In Malaysia and Indonesia, the rise of the messaging platform WhatsApp, owned by Facebook, has been vital. WhatsApp is more than just a messaging service: it’s work email, family discussions, citizen journalism, and internet chat room all rolled into one, forming communal information societies. Given its popularity, WhatsApp has become a crucial component of political campaigning in these countries. One newspaper even described the 2018 Malaysian election as “the WhatsApp election.”
Battle of Trust
Facebook and WhatsApp triumphantly loosened the grip of government-controlled mainstream media on semi-authoritarian Malaysia. But at the same time, they may be contributing to declining trust in professional journalism in democratic countries like the Philippines and Indonesia.
In a 2017 survey on levels of trust in major institutions in Indonesia, the lowest ranked were political parties (45 percent), parliament (55 percent), courts (65 percent), and the media (67 percent). Even the notoriously corrupt Indonesian police (70 percent) ranked higher than the press. Much like in Malaysia, flagrantly partisan political coverage in the mainstream media eroded the public’s trust in it.
As mainstream media loses credibility, Facebook content and WhatsApp propaganda are becoming more successful in shaping political discourse. A 2017 survey found that Filipinos who had internet access trusted social media more than the mainstream media, with 87 percent of respondents saying that they trusted information on social media. Facebook influencers played such a big role in the Philippines election that in October 2017, the Philippine Senate Committee on Public Information and Mass Media held a hearing to probe the challenges posed by misinformation, especially on social media.
While social media is harming democracy in Southeast Asia in some respects, it is paradoxically facilitating the growth of democracy in others. Recent elections in the region have seen high voter turnouts, such as 78 percent for the 2017 Jakarta gubernatorial election compared with 66.7 percent for the 2012 election; and 81 percent for the 2016 Philippine presidential election, compared with 74 percent for the 2010 election. In providing more chances for citizens to engage with election issues and political personalities, social media fosters political participation.
This, however, does not change the fact that the common thread linking election victories in the region is WhatsApp- and Facebook-based “black campaigns” of negativity and smear tactics. Politicians are involved in these black campaigns as both victims and perpetrators. Every politician must strive to reduce the impact of negative online campaigning, as well as mount such campaigns themselves against their opponents.

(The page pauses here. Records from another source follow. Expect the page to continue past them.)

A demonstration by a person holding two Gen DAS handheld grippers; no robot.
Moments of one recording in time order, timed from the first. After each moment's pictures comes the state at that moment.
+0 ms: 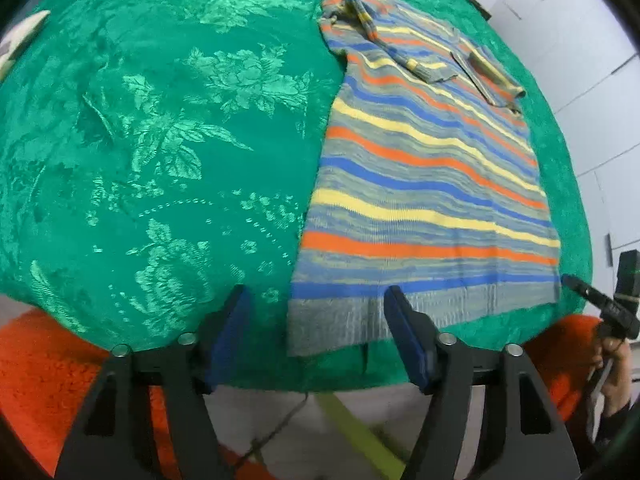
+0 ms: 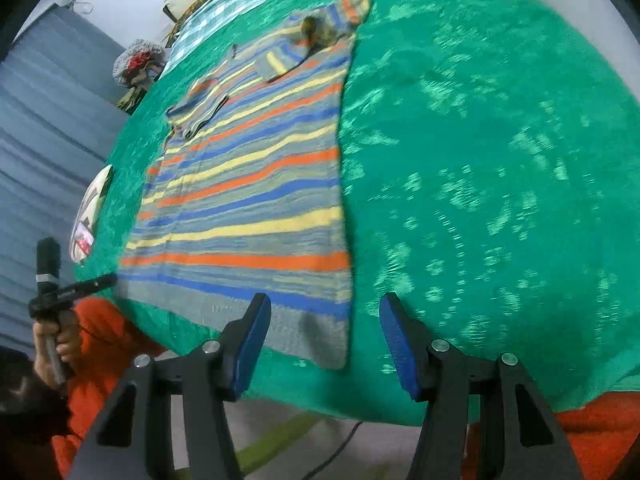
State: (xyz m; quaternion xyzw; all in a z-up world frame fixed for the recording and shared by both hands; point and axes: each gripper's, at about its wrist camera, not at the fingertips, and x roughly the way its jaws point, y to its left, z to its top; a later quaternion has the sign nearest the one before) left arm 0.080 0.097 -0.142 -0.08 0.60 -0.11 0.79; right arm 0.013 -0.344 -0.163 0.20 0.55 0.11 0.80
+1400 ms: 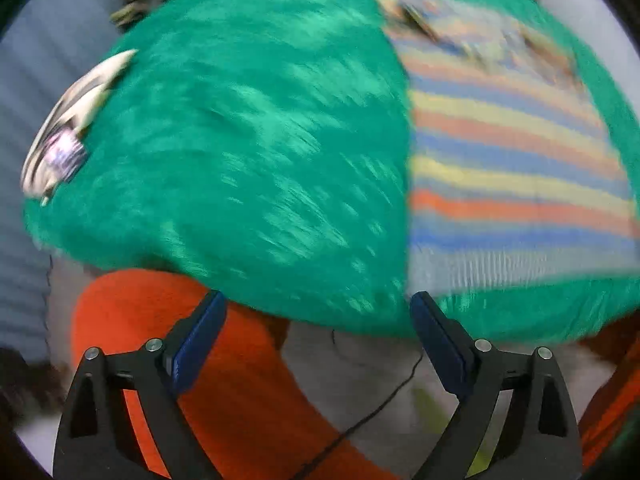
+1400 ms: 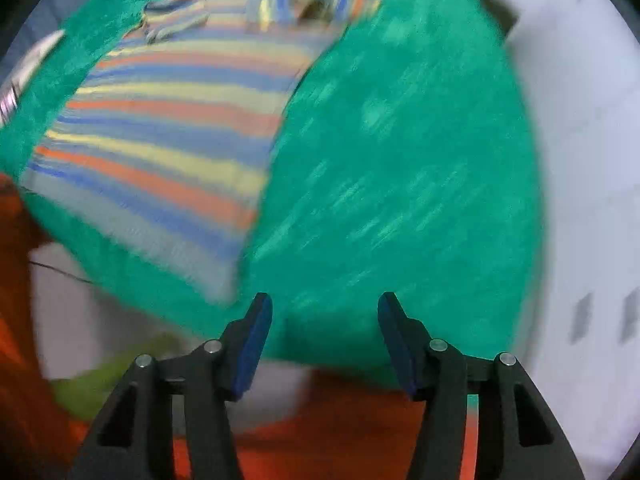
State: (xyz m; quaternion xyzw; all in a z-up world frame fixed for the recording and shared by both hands) left arm 0.045 0.098 -0.117 0.03 0.57 0.06 0.82; right arm 0.029 -0.324 -0.099 -0.14 0.60 0.01 0.79
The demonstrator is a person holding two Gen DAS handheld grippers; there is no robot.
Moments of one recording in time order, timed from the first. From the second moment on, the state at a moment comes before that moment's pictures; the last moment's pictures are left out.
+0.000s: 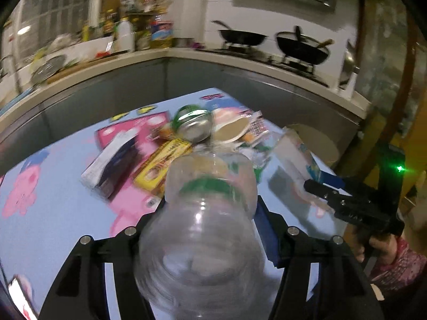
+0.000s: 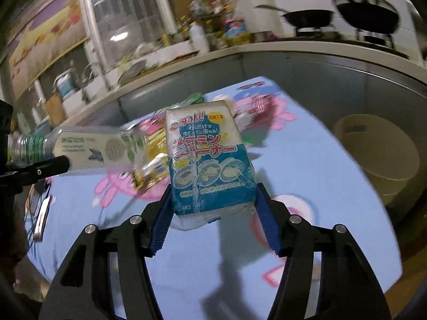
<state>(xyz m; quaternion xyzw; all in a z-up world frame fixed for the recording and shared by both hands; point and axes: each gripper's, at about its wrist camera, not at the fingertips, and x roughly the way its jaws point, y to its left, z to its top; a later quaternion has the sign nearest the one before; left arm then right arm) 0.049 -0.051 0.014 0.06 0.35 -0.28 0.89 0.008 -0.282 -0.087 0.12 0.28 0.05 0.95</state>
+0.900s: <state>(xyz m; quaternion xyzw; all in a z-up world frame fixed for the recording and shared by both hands) 0.179 -0.401 0.034 0.07 0.34 -0.48 0.80 0.044 -0.530 -0.111 0.21 0.26 -0.15 0.93</state>
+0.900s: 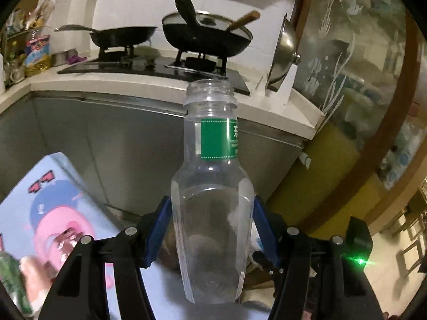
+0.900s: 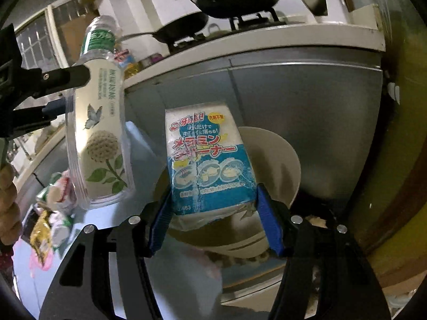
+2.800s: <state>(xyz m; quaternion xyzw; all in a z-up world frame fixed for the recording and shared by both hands) 0.080 0.023 -0.024 -0.05 0.34 -0.24 0.91 0.035 -0.224 -0.049 0.15 0.33 0.01 0.93</state>
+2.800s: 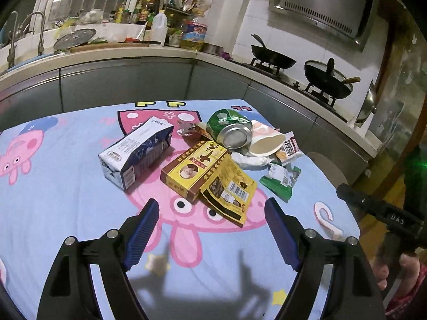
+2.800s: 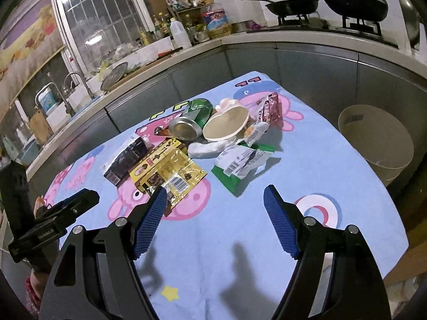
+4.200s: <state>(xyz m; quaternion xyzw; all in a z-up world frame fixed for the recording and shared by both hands) 0.090 0.039 -0.045 -0.06 0.37 -0.22 0.90 0.053 -0.186 -0.063 0.14 0.35 0.05 0.92</state>
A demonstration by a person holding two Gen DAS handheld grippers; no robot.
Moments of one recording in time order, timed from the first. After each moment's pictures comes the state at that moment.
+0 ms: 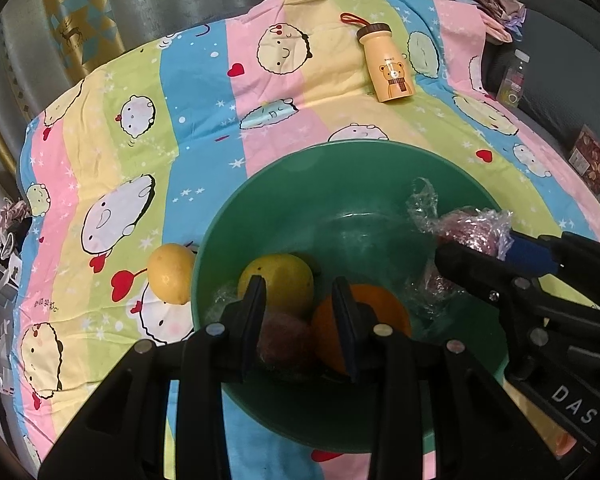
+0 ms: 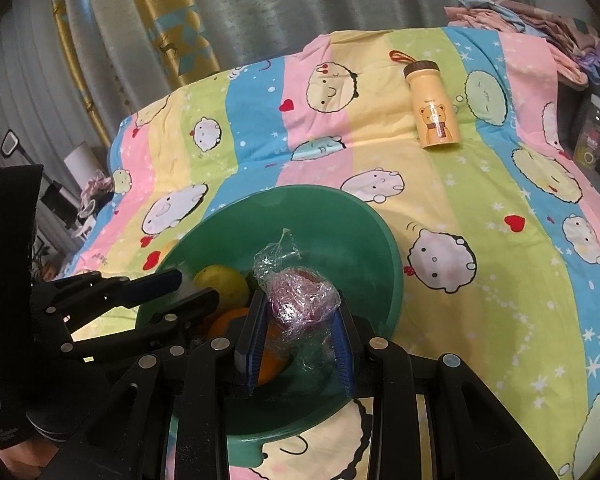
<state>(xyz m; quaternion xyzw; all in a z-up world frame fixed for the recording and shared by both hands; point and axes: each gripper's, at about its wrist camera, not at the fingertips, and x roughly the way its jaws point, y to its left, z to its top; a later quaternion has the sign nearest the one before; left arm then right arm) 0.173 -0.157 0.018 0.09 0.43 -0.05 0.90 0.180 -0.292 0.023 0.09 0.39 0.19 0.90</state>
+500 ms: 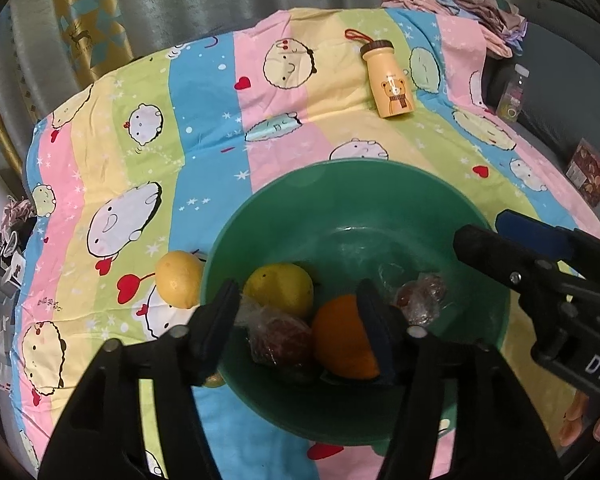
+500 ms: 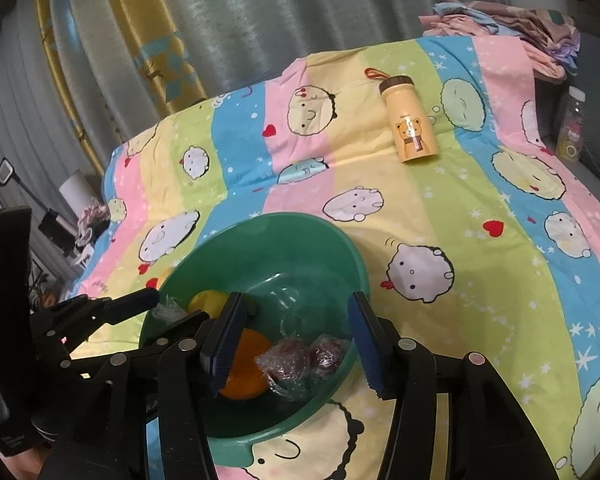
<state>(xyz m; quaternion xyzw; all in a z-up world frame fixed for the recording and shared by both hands) 0.165 -0.157 0.032 0.08 0.41 -0.04 0.91 0.177 -0.312 0.036 0.12 0.36 0.17 0.91</state>
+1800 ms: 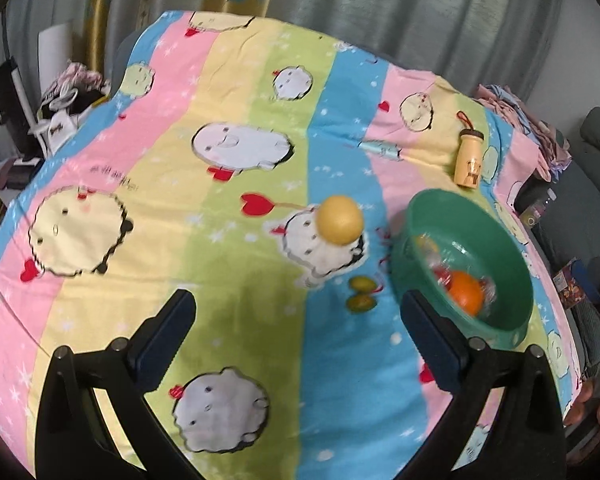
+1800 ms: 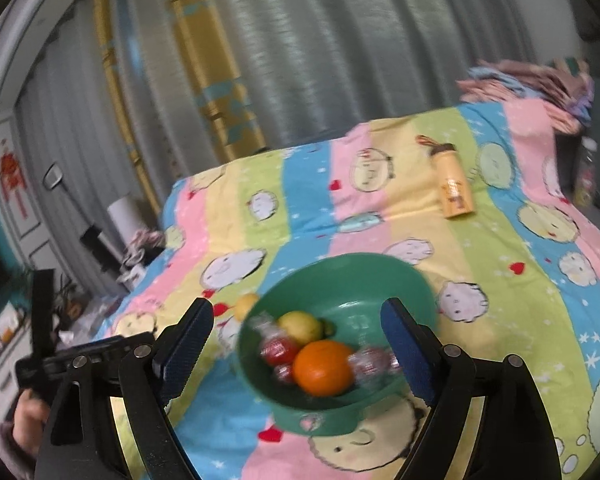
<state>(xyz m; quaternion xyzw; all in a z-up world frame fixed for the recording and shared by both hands) 0.073 0.023 0.024 -0.14 0.38 0.01 0.92 0.096 -0.267 0.075 0.11 0.25 0.25 0.93</state>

This is not unique to Southeast Asia: scholars and observers have identified the use of disinformation and fake news in elections as a global trend. But, the ubiquity of social media in Southeast Asia makes it an epicenter of the crosscurrents of internet communications and politics.

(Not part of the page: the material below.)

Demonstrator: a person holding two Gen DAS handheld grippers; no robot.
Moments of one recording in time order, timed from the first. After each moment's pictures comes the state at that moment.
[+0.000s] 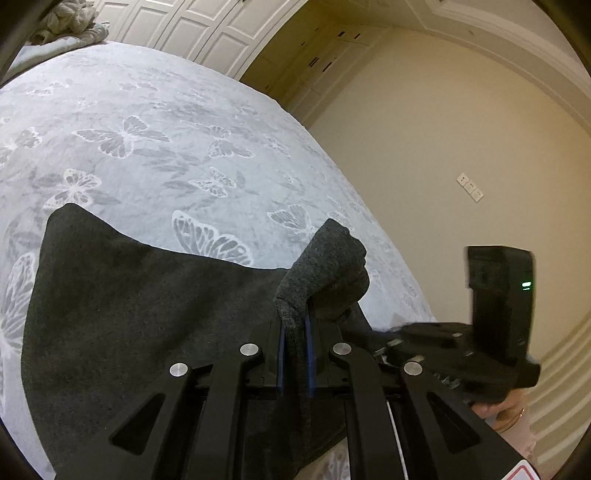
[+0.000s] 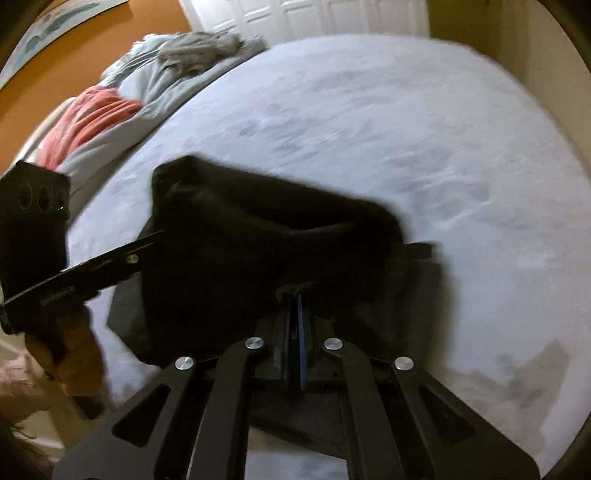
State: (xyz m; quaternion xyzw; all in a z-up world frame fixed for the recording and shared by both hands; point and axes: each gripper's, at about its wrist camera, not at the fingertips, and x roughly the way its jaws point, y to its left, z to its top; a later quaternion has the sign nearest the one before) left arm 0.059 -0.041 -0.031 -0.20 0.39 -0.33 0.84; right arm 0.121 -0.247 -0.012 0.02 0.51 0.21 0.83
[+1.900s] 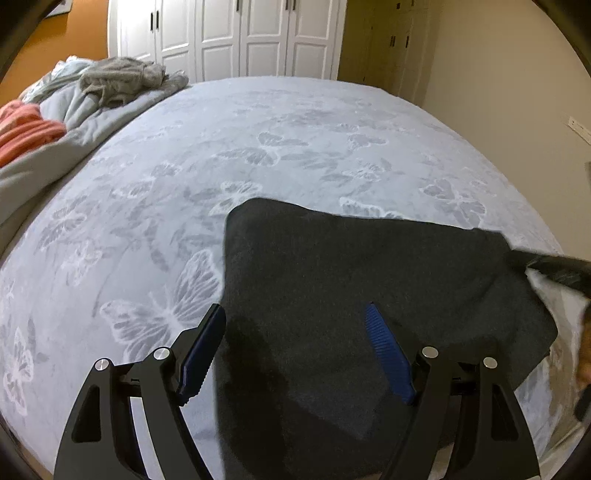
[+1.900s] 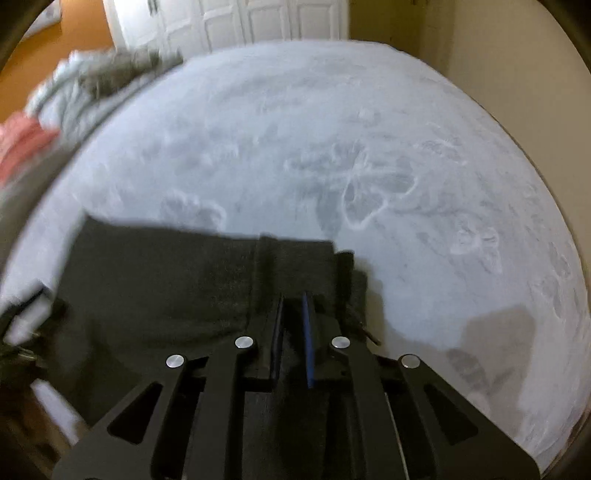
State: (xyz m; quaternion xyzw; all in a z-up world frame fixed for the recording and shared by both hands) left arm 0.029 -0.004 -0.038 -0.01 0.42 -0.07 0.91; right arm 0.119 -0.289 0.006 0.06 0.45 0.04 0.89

In the face of a new public sphere driven by social media communities, politicians need to consider the implications of the impending death of newspapers and the potential end of television and radio news, as well as the decline of professional journalism. Newspapers were once central to a broader imagined community of shared national and international experience. In contrast, today’s social media communities are smaller—our experience of the collective is more insular, haphazard, and schematic. The digital era is changing the avenues of trust from which we receive information. We should look to countries in Southeast Asia to examine how post-trust societies may take shape.